### Task directions
Only the count is expected: the number of lines below that contain "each".
__________________________________________________
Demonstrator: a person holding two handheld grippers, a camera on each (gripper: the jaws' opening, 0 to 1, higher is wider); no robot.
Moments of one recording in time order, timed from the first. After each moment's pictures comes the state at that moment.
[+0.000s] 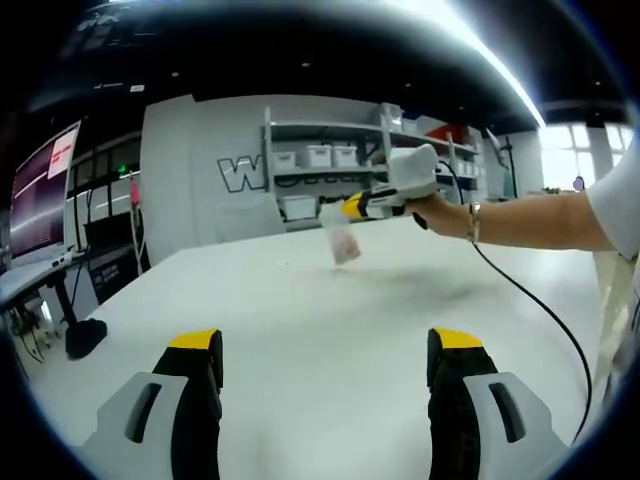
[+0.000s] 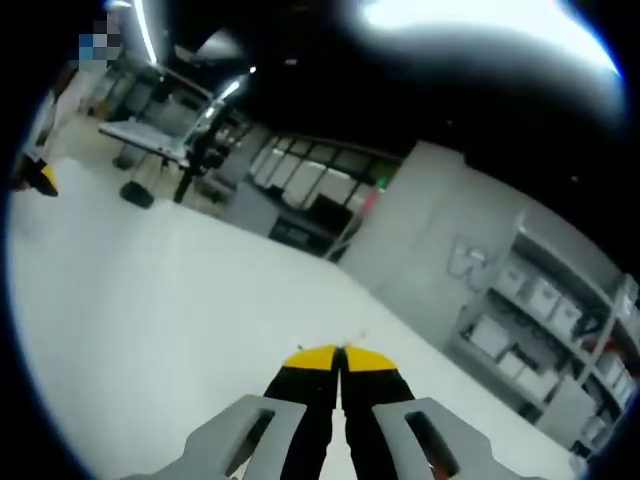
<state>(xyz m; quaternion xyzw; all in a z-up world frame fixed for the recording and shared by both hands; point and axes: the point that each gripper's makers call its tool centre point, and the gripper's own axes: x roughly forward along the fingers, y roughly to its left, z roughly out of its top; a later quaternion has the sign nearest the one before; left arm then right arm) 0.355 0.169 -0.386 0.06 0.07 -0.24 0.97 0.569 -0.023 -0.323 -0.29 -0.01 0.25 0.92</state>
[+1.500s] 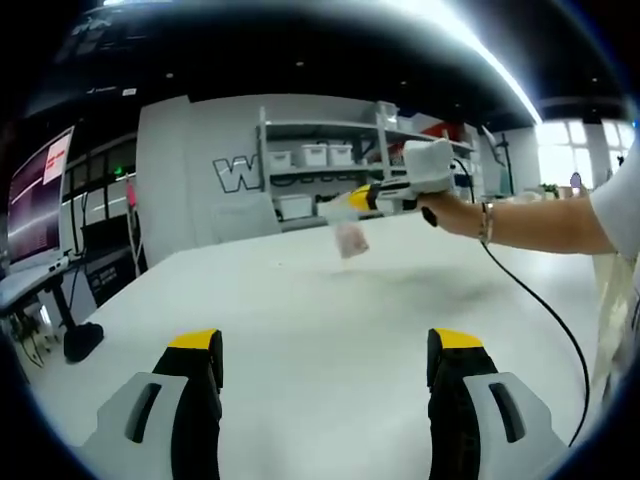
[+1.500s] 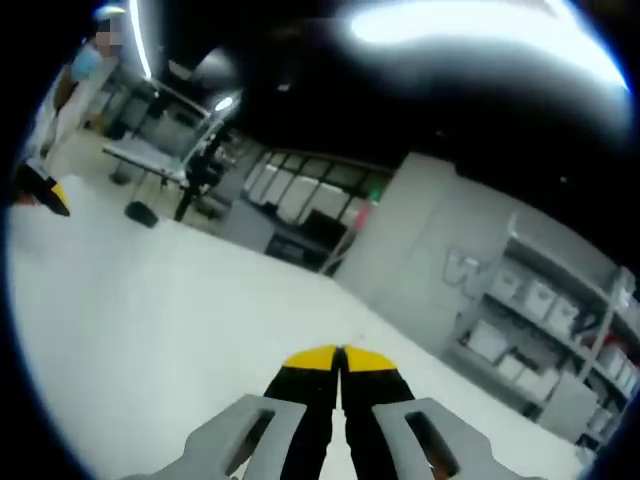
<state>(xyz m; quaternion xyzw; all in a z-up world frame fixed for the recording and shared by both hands) 0.351 0.159 -0.385 0.07 0.07 -0.25 0.96 0.564 -0.041 -0.306 -0.26 -0.05 0.25 0.93</state>
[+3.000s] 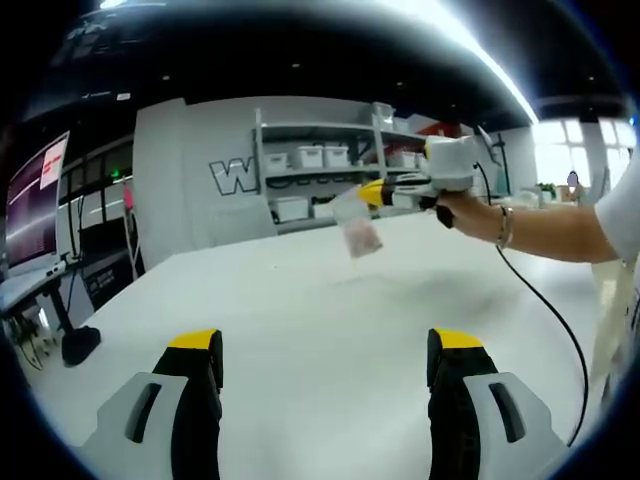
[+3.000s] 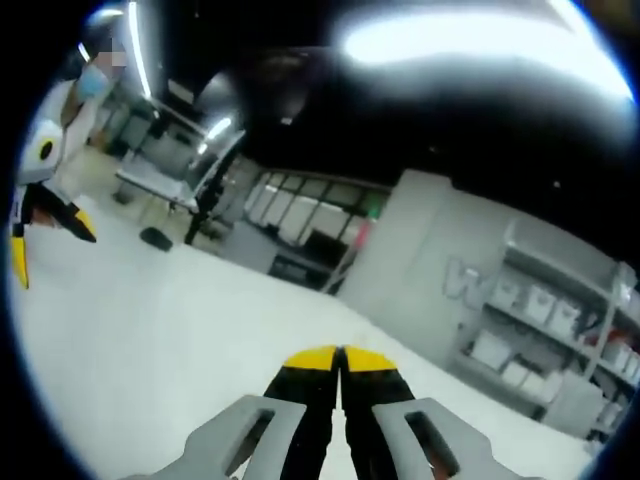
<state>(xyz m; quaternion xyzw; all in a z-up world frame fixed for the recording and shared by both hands) 0.347 0.151 -0.381 0.07 0.07 -0.26 0.96 0.506 -0.044 -0.293 -0.24 -0.08 0.26 0.93</state>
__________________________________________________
### Completed task
3